# Thinking about taking up MMA



## DeepLife (Jul 1, 2007)

I am a female with a 4 Dan in Ninjutsu and I want to start training in MMA. Do I need any extra training or do you think Ninjutsu is enough?


----------



## Brian R. VanCise (Jul 1, 2007)

Well if you are interested in MMA then I would suggest that you at least try it.  You will find it significantly different than your training in the X-Kans.


----------



## Andrew Green (Jul 1, 2007)

You generally don't need any training to join a MMA club


----------



## Tez3 (Jul 1, 2007)

You will as Brian says find MMA very different but it's great fun! Another woman in MMA would be pretty cool too. Are you looking to compete or just train? 

I've trained MMA now for over 6 years, I'd love to compete but am considered too old. I have a lot of female friends who do though including a couple who compete professionally, one of who fights in Bodog.


----------



## slideyfoot (Jul 4, 2007)

DeepLife said:


> I am a female with a 4 Dan in Ninjutsu and I want to start training in MMA. Do I need any extra training or do you think Ninjutsu is enough?

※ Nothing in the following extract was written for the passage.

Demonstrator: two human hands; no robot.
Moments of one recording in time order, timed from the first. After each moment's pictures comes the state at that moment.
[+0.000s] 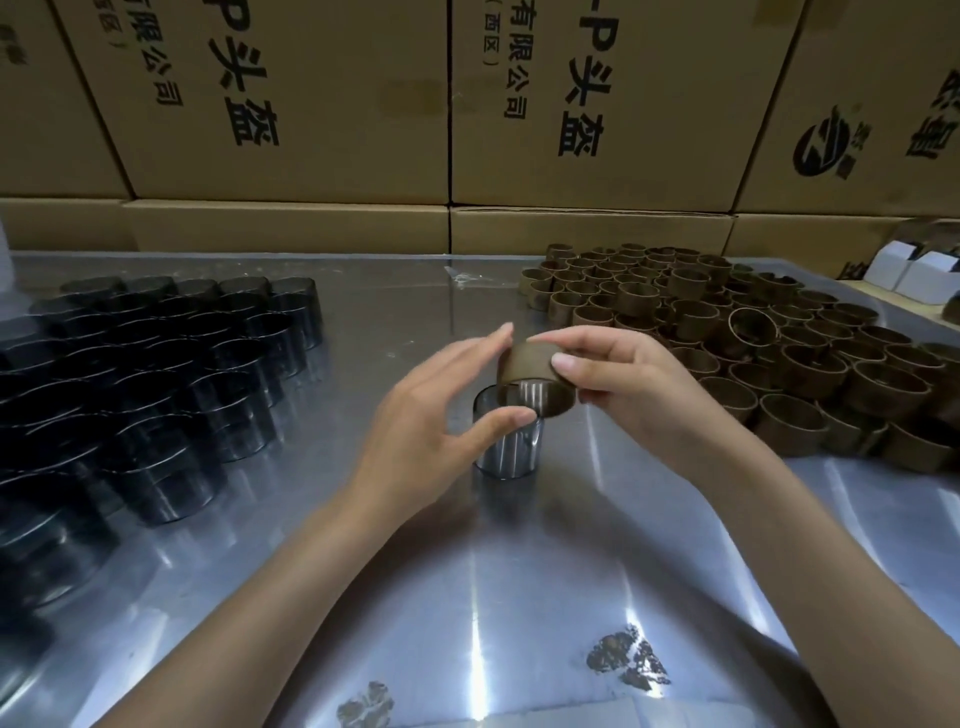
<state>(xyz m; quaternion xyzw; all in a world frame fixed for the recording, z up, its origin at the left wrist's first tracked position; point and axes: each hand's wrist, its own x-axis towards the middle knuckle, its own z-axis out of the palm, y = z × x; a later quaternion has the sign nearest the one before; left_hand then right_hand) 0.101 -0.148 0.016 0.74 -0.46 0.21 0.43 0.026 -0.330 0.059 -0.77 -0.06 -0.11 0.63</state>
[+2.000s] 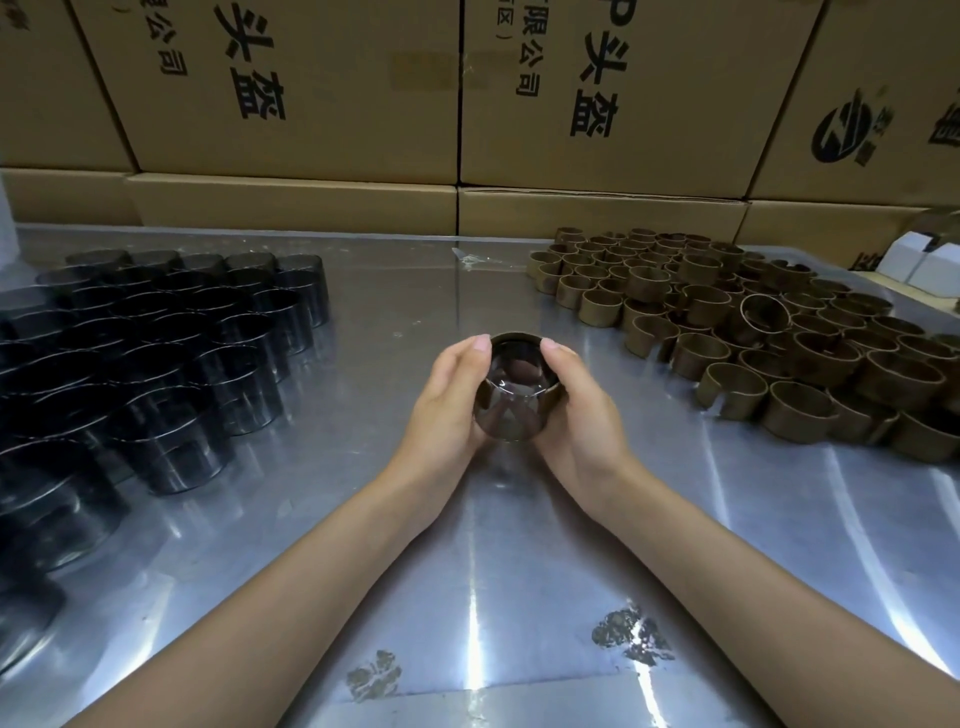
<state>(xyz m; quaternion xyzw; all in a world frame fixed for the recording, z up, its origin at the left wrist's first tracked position) 0.087 -0.172 0.007 0.54 -0.14 -0.16 0.82 0.050 -0.275 0.009 -0.50 0.09 -0.16 0.84</state>
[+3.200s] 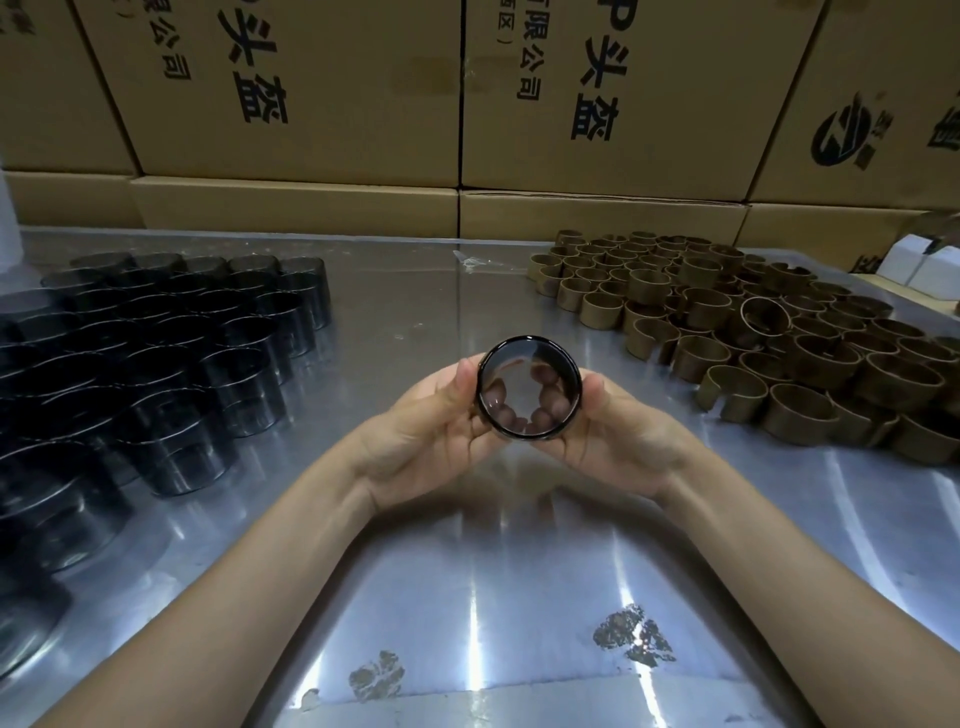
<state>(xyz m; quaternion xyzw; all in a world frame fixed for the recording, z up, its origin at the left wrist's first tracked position) 0.100 -0.138 0.015 0.39 -0.30 -0.39 0.77 0.035 -0.314 0.020 -0.55 -0.17 0.10 0.81</state>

Strength, skill and fitness will all improve through regular training (presumably your ninjutsu will have helped your fitness to some degree, but even if you'd done no training before at all, there would still be no need to hold off on starting). Attempting to improve all of those outside of class is no bad thing, but shouldn't prevent you from beginning a martial art: if you get into the mindset that you require certain preparation before getting down to class, you may never start. So if that is at all causing you to hesitate, I'd advise you to instead jump straight in.


----------